Besides advising the company to restore the solvency margin by September 30, the IRDAI had sought information on how the control level of solvency was proposed to be achieved. In response, RHICL had said “they will be submitting their plan to ensure the emergence of a strong, well-capitalised Health Insurance Company.”  The company said it intended to bring in new/additional promoters/investors. RHICL had also indicated that RCL (Reliance Capital Ltd.) along with RHICL had signed a term sheet with a potential new promoter and due diligence process had commenced.

However, in view of the continuing deteriorating financial position of RHICL as also the declining solvency, IRDAI directed the insurer, among others, to ring fence the investments, cash and bank balance and not to utilise funds for any purpose other than for re-coupment of any deficiency arising on account of payment of claims to the existing policyholders.
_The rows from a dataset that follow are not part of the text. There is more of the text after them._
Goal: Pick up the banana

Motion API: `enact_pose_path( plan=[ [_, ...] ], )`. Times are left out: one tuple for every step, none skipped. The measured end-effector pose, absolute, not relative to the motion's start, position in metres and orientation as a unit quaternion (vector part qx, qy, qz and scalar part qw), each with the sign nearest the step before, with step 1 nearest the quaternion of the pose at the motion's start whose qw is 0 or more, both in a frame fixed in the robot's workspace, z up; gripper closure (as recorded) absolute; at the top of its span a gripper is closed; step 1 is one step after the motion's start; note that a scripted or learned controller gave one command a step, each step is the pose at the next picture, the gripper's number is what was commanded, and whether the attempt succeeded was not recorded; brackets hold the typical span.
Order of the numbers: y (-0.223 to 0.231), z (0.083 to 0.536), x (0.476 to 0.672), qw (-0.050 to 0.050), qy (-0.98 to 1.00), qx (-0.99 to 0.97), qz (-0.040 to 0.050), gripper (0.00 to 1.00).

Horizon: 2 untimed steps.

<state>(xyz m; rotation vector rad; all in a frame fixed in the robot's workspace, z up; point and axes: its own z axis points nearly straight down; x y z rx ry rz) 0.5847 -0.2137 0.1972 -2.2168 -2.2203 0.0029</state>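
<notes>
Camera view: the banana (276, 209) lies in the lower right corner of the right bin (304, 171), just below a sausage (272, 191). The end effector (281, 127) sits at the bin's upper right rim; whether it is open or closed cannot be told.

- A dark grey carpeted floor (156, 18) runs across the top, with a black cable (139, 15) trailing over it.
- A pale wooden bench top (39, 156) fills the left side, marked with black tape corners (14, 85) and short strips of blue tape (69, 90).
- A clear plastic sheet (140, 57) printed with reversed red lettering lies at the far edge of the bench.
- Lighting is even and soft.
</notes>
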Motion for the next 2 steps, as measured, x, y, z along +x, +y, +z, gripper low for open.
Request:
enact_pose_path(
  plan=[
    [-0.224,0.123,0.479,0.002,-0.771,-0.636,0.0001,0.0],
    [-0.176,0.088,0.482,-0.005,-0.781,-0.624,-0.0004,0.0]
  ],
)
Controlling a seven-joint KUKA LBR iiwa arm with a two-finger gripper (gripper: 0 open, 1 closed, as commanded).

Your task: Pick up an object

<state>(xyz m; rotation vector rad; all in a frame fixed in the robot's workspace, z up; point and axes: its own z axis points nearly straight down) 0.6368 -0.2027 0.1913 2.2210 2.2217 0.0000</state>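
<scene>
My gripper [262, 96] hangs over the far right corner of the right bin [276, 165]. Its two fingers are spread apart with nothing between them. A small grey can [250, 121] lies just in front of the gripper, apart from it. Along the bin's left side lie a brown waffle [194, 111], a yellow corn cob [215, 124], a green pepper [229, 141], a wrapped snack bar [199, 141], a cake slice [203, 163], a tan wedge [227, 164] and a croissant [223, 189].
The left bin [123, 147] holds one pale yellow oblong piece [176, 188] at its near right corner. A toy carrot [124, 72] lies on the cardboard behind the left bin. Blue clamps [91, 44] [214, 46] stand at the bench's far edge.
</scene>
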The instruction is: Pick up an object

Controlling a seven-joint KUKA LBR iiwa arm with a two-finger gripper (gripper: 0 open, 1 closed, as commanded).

The company was directed to not sell investment except with the prior written approval of the Authority and report on a daily basis cash inflow and outflow; balance sheet, cash flow statement and undertaking on compliance of directions on a weekly basis; and solvency margin return on a monthly basis.

Reliance Capital, the sole promoter of RHICL, had in October admitted to violations of the provisions pertaining to solvency margin even while affirming that the health insurer had sufficient assets to cover policyholders’ liabilities. It also informed that proposed induction of a new promoter/investor was not proceeding as envisaged. Instead, it proposed to amalgamate/merge RHICL with Reliance General Insurance Company.

While requesting an opportunity for personal hearing, RCL said, as an immediate step, it proposed to transfer available funds with RHICL and policyholders’ liabilities to RGICL, which has RCL as the sole shareholder and promoter.

In its order, IRDAI said no additional facts were brought out in the personal hearing and the health insurer admitted to the violation of certain provisions. The regulator directed the company to submit an action plan approved by its Board on proposed merger/amalgamation or revival within 30 days of the appointed date (November 15).